● **ACTIVITY**:
Report back every line of the entries that contains "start", exactly as written.

[Data excerpts]
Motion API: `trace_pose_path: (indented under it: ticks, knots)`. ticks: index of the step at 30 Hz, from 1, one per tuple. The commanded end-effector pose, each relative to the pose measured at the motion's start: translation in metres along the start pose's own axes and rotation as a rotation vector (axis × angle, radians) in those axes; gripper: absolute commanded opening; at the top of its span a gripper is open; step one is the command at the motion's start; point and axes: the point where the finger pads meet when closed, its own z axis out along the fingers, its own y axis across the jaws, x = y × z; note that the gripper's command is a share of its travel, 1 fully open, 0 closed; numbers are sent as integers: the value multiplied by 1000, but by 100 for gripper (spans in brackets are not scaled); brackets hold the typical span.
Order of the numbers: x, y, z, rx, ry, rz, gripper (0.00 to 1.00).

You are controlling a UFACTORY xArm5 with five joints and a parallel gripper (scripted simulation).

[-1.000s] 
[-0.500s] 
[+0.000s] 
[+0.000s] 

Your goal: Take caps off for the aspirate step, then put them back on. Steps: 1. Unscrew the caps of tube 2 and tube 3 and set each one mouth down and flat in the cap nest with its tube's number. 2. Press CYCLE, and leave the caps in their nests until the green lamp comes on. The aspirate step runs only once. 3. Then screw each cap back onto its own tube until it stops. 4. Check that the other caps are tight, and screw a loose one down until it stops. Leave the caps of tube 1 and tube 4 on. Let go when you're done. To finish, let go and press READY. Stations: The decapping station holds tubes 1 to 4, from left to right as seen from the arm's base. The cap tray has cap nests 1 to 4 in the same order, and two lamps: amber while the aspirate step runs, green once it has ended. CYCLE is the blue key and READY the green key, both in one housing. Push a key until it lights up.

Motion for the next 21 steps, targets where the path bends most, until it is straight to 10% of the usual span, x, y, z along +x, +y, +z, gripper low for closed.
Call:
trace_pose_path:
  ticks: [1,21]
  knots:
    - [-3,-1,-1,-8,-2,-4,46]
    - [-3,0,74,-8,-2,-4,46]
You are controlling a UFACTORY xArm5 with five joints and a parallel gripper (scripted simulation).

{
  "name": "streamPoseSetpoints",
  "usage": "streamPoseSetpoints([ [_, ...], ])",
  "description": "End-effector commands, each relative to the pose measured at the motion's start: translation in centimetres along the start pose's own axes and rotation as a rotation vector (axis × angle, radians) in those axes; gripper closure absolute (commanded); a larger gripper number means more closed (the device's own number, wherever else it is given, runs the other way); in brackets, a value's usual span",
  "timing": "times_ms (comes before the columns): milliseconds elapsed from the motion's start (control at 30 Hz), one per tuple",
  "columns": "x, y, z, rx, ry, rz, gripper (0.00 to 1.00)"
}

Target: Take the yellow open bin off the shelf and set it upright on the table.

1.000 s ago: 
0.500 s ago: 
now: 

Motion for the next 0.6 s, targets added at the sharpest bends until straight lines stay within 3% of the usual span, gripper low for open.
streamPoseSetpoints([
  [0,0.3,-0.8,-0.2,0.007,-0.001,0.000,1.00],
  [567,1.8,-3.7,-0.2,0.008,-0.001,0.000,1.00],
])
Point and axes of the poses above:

● **THE ANSWER**:
Motion API: `trace_pose_path: (indented under it: ticks, knots)`. ticks: index of the step at 30 Hz, from 1, one per tuple. The commanded end-effector pose, each relative to the pose measured at the motion's start: translation in metres along the start pose's own axes and rotation as a rotation vector (axis × angle, radians) in those axes; gripper: absolute commanded opening; at the top of its span a gripper is open; step one is the command at the motion's start; point and axes: the point where the finger pads meet when closed, its own z axis out along the fingers, its own y axis across the jaws, x = y × z; note that the gripper's command is a share of its travel, 1 fully open, 0 closed; numbers are sent as integers: the value multiplied by 1000, but by 100 for gripper (spans in brackets are not scaled); brackets hold the typical span.
  "description": "End-effector commands, each relative to the pose measured at the motion's start: translation in centimetres along the start pose's own axes and rotation as a rotation vector (axis × angle, radians) in those axes; gripper closure absolute (commanded); a larger gripper number means more closed (the device's own number, wherever else it is given, runs the other way); in brackets, a value's usual span",
  "timing": "times_ms (comes before the columns): milliseconds elapsed from the motion's start (control at 30 Hz), one per tuple",

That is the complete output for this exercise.